═══ Recorded data ═══
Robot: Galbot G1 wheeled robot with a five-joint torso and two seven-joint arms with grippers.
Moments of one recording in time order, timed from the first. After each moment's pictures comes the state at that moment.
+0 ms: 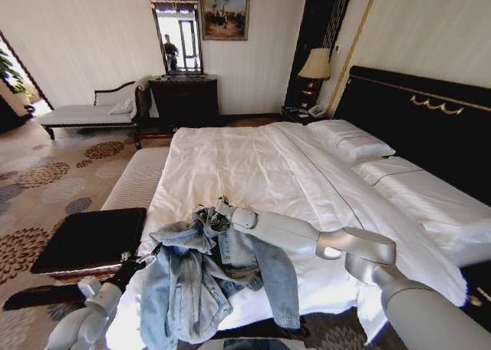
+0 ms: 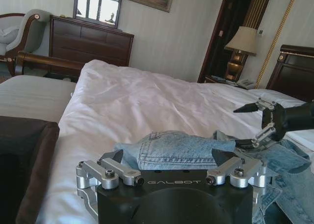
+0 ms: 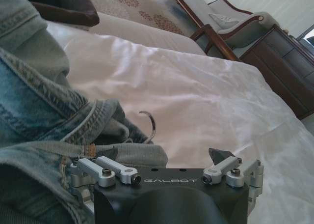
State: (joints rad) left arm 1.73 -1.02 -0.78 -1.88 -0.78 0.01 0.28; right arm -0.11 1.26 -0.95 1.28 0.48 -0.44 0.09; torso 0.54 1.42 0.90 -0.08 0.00
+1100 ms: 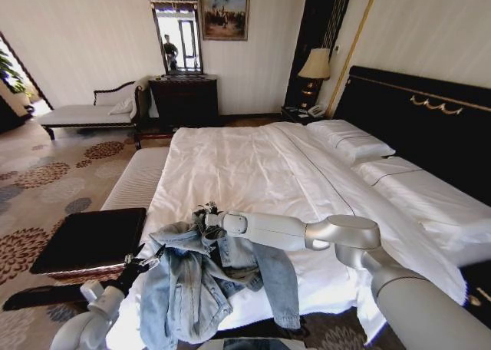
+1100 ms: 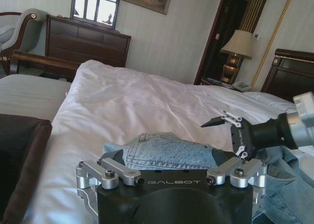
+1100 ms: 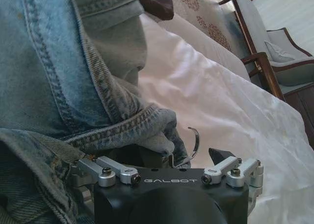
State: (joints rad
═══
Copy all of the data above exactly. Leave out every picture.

Robot: Galbot G1 wheeled robot with a five-joint torso and two seven-joint arms with grippers.
Moments of one recording in time order, timed from the first. After each moment's pictures comes the state at that moment.
+0 ms: 
+0 ms: 
+0 ms: 
State: (joints rad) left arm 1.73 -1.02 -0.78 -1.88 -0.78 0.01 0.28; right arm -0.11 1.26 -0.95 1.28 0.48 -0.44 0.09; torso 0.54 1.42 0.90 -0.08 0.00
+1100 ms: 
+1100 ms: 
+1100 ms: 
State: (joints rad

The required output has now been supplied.